Good and Evil and a Lovely Gold Trinket
I just got word that The Dalai Lama and George Bush had a little pow-wow yesterday. The one living person I admire most meeting with one of the few people I admire least, I’m not sure how I am supposed to feel. I imagine that the Lama had met our fair leader with words of wisdom and peace and true human insight. Likewise, I imagine that these words fell on deaf, or at the very least, dumb, ears. But W did present the Lama with the Congressional Gold Medal, a mere booby prize when compared with the Nobel Peace prize His Holiness has previously received.
It should come as no surprise, though, that China was up in arms when they discovered that our leaders were meeting with the Lama. Just as lucrative trade talks between our nations were beginning to open up, His Holiness has to find his way into our capitol. “Oh, what tales of horror and woe would that treasonous Lama bestow upon your nation’s leaders? All shameful lies!” retorts the Chinaman in the streets. Or as CNN reports,
“The words and deeds of the Dalai Lama in the past decades show he is a political refugee engaging in secessionist activities under the cloak of religion,” he said.

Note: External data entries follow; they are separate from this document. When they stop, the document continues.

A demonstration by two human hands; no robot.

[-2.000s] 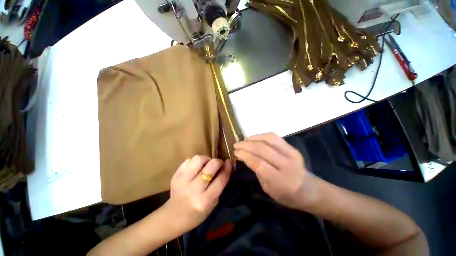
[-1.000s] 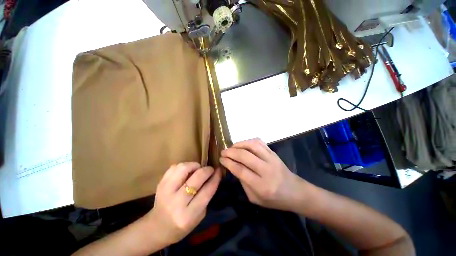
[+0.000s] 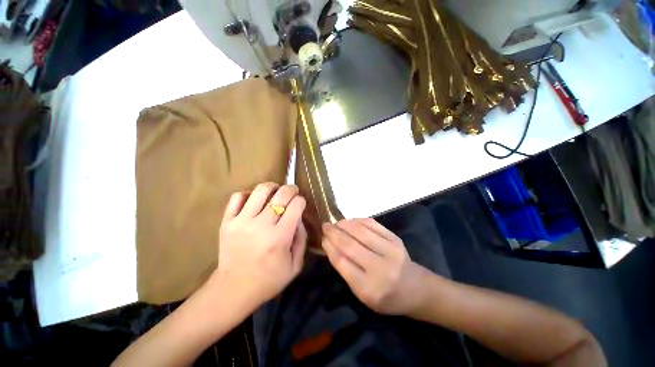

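Observation:
The tan-brown bag panel (image 3: pixel 194 172) lies on the white table, its right edge running up to the presser foot (image 3: pixel 287 76). The zipper (image 3: pixel 312 161), brown tape with a gold teeth line, runs from under the presser foot down along that edge. My left hand (image 3: pixel 262 236), with a gold ring, grips the panel's right edge, its fingers bent over the fabric. A thin white gap shows between panel and zipper above its fingers. My right hand (image 3: pixel 370 261) pinches the lower end of the zipper between thumb and fingers. The fingertips' undersides are hidden.
The white sewing machine (image 3: pixel 248 32) stands at the top over its metal bed (image 3: pixel 370 82). A zipper bundle (image 3: pixel 452 72) lies right of the needle. Beyond it are a red and black tool (image 3: pixel 567 97) and a black cord (image 3: pixel 528 129). Blue bins (image 3: pixel 521 208) are below the table.
My left hand has moved up along the panel edge and its fingers now lie on the fabric. The panel edge and zipper have parted, showing a white gap. The right hand still pinches the zipper.

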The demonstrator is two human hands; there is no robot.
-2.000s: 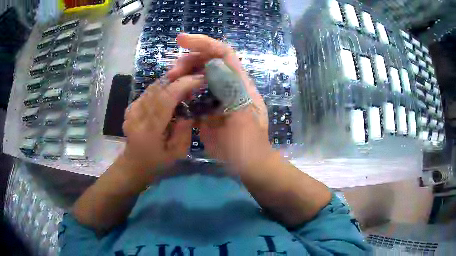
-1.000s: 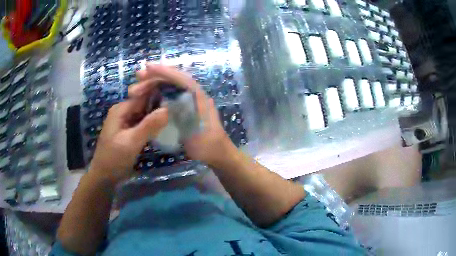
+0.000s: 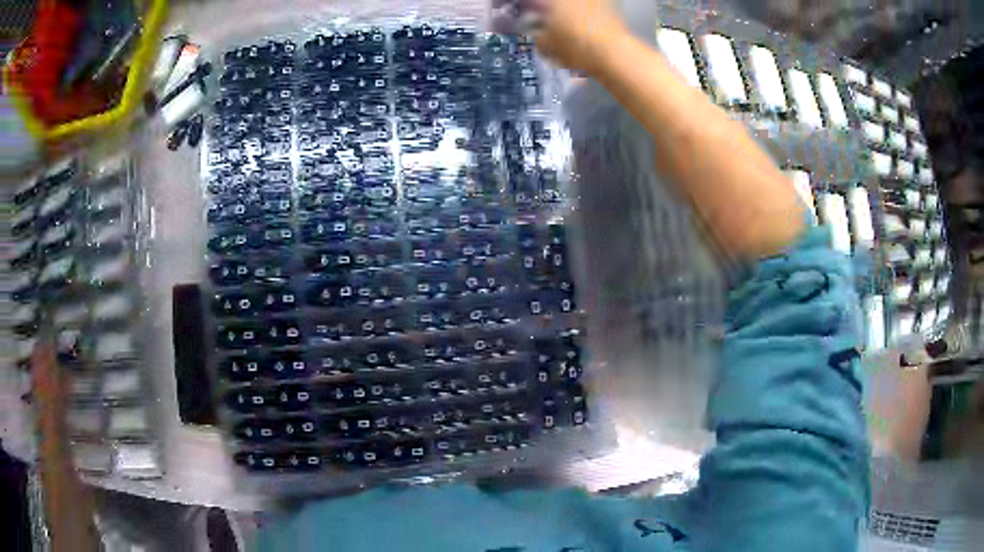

Zhang Quingli, the Communist Party secretary of Tibet, was more forceful in his criticism of the Dalai Lama, who has been based in India since fleeing his homeland in 1959. “He is a person who has tried to split the motherland, who lacks love for his home country,” he told reporters in Beijing.
The Dalai Lama, who won the Nobel Peace Prize in 1989, has said he advocates autonomy for Tibet, and is not calling for it to be a separate country.
Last month, the chancellor of Germany, Angela Merkel, met the Dalai Lama, in Berlin.
Last week, China announced that, for technical reasons, it was canceling a planned meeting on human rights with German officials.
Hmmm. The status quo remains intact. My only question is, where is China’s Nobel Peace Prize?